Haufe Online-Redaktion: Wie muss so eine Anwesenheitsprämie ausgestaltet sein?

Feindura: § 4a Entgeltfortzahlungsgesetz regelt die Voraussetzungen für die Wirksamkeit von Anwesenheitsprämien. Danach darf der Arbeitgeber Abzüge wegen krankheitsbedingter Arbeitsunfähigkeit nur von einer Sondervergütung vornehmen, die er zusätzlich zum laufenden Arbeitsentgelt erbringt. Zudem darf der Arbeitgeber die Anwesenheitsprämie nicht beliebig reduzieren. Pro Tag der Arbeitsunfähigkeit infolge Erkrankung darf der Arbeitgeber die Sondervergütung maximal um ein Viertel des Betrags kürzen, den der Arbeitnehmer im Jahresdurchschnitt an einem Arbeitstag verdient. Verdient der Arbeitnehmer im Jahresdurchschnitt pro Arbeitstag zum Beispiel 80 Euro brutto, so dürfen ihm für einen Arbeitstag, an dem er wegen Krankheit nicht arbeiten kann, maximal 20 Euro brutto von der Anwesenheitsprämie abgezogen werden.

Haufe Online-Redaktion: Wie hoch sollte eine Anwesenheitsprämie sein?

Feindura: Die maximale Anwesenheitsprämie sollte ein Viertel der Vergütung des Arbeitnehmers für den Zeitraum, für den sie gewährt wird - also zum Beispiel ein Kalenderjahr oder die Zeit bis zur Beendigung des Arbeitsverhältnisses - nicht überschreiten. Das entspricht dem maximalen Betrag der Reduzierung der Anwesenheitsprämie, falls der Arbeitnehmer unmittelbar nach Unterzeichnung der Vereinbarung krank würde und bis zum Ende des Arbeitsverhältnisses krank bliebe. Mehr darf der Arbeitgeber auch bei Totalausfall nicht einbehalten. Übersteigt die Anwesenheitsprämie den Betrag der maximalen Abzüge, würde der Mitarbeiter den übersteigenden Betrag auch erhalten, wenn er durchgehend krank war. Das ist nicht gewollt. Die Anwesenheitsprämie darf aber durchaus geringer sein und auch die Abzüge für die Fehltage dürfen niedriger sein. Die Prämie sollte nur nicht so gering sein, dass der Motivationseffekt verfehlt wird.

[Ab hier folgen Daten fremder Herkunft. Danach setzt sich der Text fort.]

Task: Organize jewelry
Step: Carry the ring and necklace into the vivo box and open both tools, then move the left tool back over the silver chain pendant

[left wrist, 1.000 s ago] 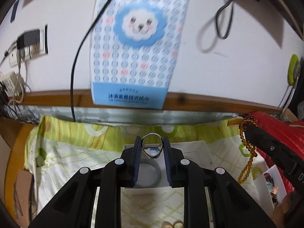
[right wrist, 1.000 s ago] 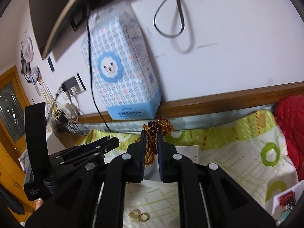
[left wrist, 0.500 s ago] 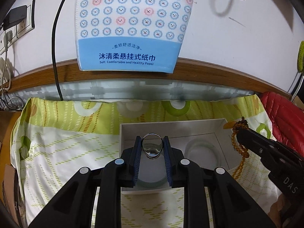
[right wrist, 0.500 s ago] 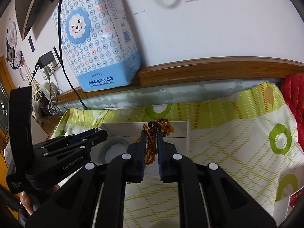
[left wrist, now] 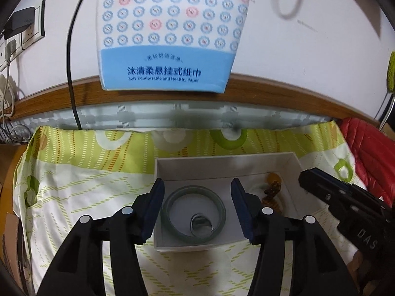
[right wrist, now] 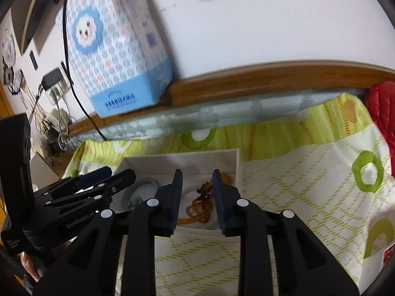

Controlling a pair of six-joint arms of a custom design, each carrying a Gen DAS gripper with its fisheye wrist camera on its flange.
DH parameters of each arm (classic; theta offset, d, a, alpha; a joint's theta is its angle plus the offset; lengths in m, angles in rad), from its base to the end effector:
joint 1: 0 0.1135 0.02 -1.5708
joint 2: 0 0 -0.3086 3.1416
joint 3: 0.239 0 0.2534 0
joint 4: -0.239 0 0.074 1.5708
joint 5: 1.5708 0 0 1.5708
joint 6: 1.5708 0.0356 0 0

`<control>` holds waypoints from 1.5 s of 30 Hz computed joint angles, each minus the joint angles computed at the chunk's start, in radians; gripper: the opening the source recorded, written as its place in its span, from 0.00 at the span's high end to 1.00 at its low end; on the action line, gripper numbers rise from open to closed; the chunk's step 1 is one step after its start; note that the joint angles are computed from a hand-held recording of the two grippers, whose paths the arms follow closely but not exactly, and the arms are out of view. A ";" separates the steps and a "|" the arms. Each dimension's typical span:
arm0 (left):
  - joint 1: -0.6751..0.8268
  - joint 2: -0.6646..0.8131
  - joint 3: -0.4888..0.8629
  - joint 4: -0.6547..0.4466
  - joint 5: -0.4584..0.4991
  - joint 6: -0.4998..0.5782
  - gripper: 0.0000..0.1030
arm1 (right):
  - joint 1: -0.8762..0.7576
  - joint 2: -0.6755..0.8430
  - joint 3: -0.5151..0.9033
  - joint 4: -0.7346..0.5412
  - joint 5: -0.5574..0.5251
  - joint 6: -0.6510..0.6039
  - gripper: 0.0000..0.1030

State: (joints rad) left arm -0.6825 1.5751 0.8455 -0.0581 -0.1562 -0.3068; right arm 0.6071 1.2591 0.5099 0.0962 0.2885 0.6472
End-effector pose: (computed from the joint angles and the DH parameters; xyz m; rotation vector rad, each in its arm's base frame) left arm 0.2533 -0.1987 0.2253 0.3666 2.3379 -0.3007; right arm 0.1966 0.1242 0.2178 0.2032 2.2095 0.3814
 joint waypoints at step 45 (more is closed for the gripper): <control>-0.501 -0.371 -0.352 -0.279 -0.502 -0.322 0.07 | 0.886 -0.007 0.010 -0.665 0.571 0.733 0.53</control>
State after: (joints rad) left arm -1.1838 1.2040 0.4933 -0.3373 -0.6581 -0.6285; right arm 1.4931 1.2519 0.5200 -0.5684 0.8595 1.3806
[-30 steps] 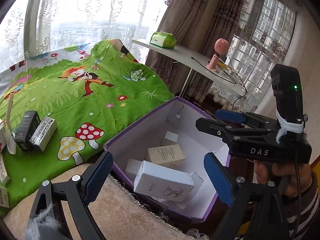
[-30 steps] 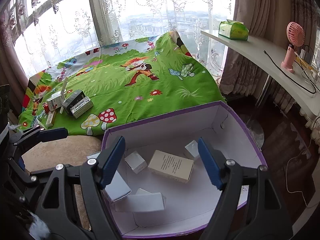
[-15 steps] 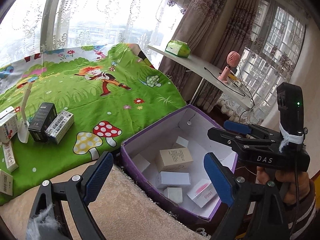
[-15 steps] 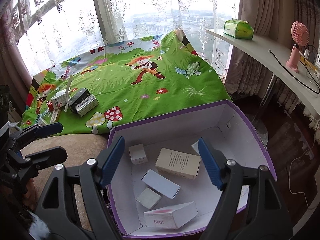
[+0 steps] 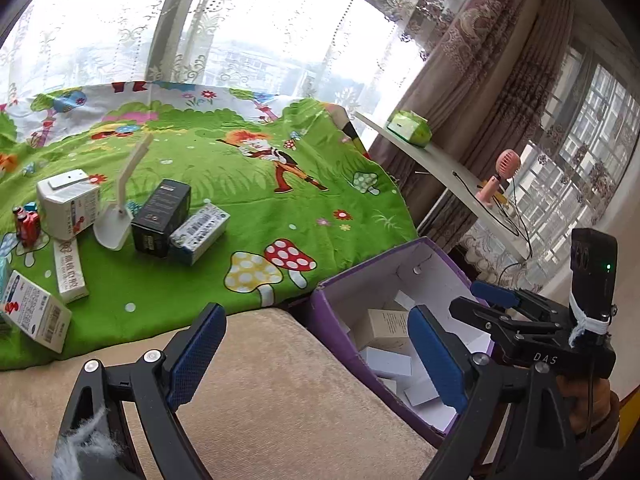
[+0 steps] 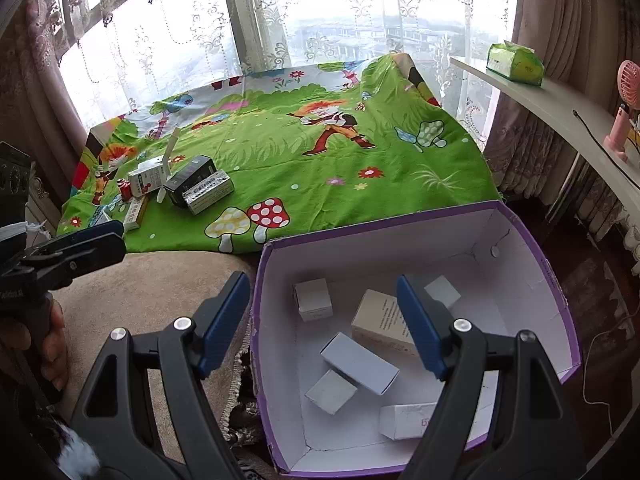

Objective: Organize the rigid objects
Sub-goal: 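Carry both boxes to the storage box and open both grippers to release, then move both grippers back over the pile of boxes on the bed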

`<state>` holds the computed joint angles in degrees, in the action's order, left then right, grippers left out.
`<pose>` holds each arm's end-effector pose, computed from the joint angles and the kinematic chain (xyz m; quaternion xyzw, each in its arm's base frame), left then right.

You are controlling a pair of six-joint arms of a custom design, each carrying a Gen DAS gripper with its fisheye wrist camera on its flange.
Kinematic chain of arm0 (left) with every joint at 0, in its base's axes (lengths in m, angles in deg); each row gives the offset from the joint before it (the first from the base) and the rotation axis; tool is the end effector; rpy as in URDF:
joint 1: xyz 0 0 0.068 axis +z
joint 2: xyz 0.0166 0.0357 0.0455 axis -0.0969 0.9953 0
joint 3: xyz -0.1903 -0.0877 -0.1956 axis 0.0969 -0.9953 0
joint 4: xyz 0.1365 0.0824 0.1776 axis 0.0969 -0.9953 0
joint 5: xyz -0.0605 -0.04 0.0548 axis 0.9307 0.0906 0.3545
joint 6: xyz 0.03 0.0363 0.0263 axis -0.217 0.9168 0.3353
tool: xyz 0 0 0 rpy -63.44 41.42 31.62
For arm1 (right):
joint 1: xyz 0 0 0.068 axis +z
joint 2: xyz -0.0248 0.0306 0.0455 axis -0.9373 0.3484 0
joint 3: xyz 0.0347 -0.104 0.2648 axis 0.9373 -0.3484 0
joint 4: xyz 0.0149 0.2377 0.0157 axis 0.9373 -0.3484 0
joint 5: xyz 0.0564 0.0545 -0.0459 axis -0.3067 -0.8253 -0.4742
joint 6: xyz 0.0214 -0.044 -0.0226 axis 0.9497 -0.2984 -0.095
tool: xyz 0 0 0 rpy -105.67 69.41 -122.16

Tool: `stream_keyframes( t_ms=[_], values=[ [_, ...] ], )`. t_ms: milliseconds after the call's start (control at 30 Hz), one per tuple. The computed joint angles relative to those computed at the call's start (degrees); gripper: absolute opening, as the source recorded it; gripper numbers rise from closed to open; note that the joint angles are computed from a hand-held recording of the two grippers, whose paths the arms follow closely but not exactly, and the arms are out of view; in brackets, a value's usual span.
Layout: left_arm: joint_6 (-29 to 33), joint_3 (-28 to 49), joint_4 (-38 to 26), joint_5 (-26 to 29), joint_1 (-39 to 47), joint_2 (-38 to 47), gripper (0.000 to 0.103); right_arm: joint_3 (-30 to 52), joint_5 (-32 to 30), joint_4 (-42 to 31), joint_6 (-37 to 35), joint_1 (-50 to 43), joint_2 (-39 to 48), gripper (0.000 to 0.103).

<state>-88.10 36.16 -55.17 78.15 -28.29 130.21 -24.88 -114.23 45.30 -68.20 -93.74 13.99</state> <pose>0.2291 -0.1022 0.1670 0.0452 0.8972 -0.2294 0.3747 0.2340 -0.0849 0.1743 -0.0976 0.9191 0.1031 0.3675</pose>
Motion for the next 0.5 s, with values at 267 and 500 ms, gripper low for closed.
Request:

Haufe Online-Redaktion: Wie geht man vor, um eine Anwesenheitsprämie konkret zu vereinbaren?

Feindura: Der Arbeitgeber muss dem Arbeitnehmer in einer separaten Klausel der Ausscheidensvereinbarung oder in einer einseitigen Zusage einen bestimmten Betrag als maximale Anwesenheitsprämie versprechen, falls der Arbeitnehmer im gesamten Bezugszeitraum nicht wegen Krankheit ausfällt. Weiter muss dort geregelt werden, dass sich diese Anwesenheitsprämie für jeden Tag der Arbeitsunfähigkeit infolge Krankheit reduziert und um wie viel sie sich reduziert. Diese Reduzierung darf, wie gesagt, 25 Prozent des Betrags nicht übersteigen, den der betreffende Arbeitnehmer an einem Arbeitstag – im Jahresdurchschnitt – verdient. Bei der gesamten Regelung ist auf Klarheit und Verständlichkeit zu achten.


Sabine Feindura ist Fachanwältin für Arbeitsrecht und Partnerin bei Buse Heberer Fromm, deren Practice Group Arbeitsrecht sie leitet.


Das Interview führte Michael Miller, Redaktion Personalmagazin.